[TASK BRIEF]
Copy out each line of the material exactly. Pictures do not belong in the copy.

[AVAILABLE DATA]
◇ ◇ ◇ ◇

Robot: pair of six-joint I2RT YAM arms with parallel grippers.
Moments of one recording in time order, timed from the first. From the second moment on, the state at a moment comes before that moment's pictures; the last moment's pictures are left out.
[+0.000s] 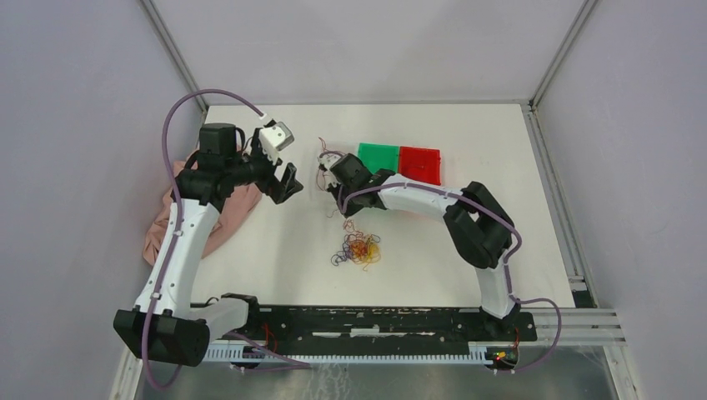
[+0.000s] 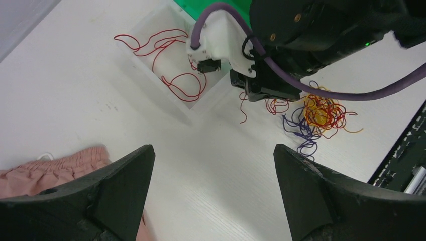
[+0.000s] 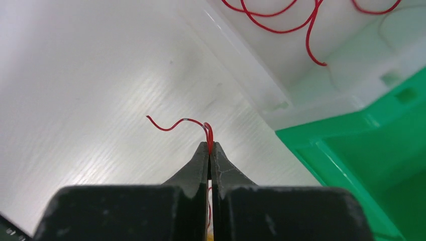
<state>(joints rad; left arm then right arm) -0.12 1.14 1.25 -0.78 0.61 0.52 0.86 2.05 1.49 -0.39 0.02 0.19</state>
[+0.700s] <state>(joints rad) -0.13 0.99 1.09 -0.61 0.95 0.39 0.86 1.50 1.39 -0.15 -0.28 0.32</state>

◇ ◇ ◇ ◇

[FINISHED TASK]
Robot: pair of six-joint I2RT YAM arms with parallel grippers.
Moments of one recording in time order, timed from the first. From the second moment on, the state at a moment comes before that moment's pictures; the last moment's pictures are left out.
[+0.000s] 
[+0.000s] 
[+0.000s] 
<state>(joints rad; left arm then right arm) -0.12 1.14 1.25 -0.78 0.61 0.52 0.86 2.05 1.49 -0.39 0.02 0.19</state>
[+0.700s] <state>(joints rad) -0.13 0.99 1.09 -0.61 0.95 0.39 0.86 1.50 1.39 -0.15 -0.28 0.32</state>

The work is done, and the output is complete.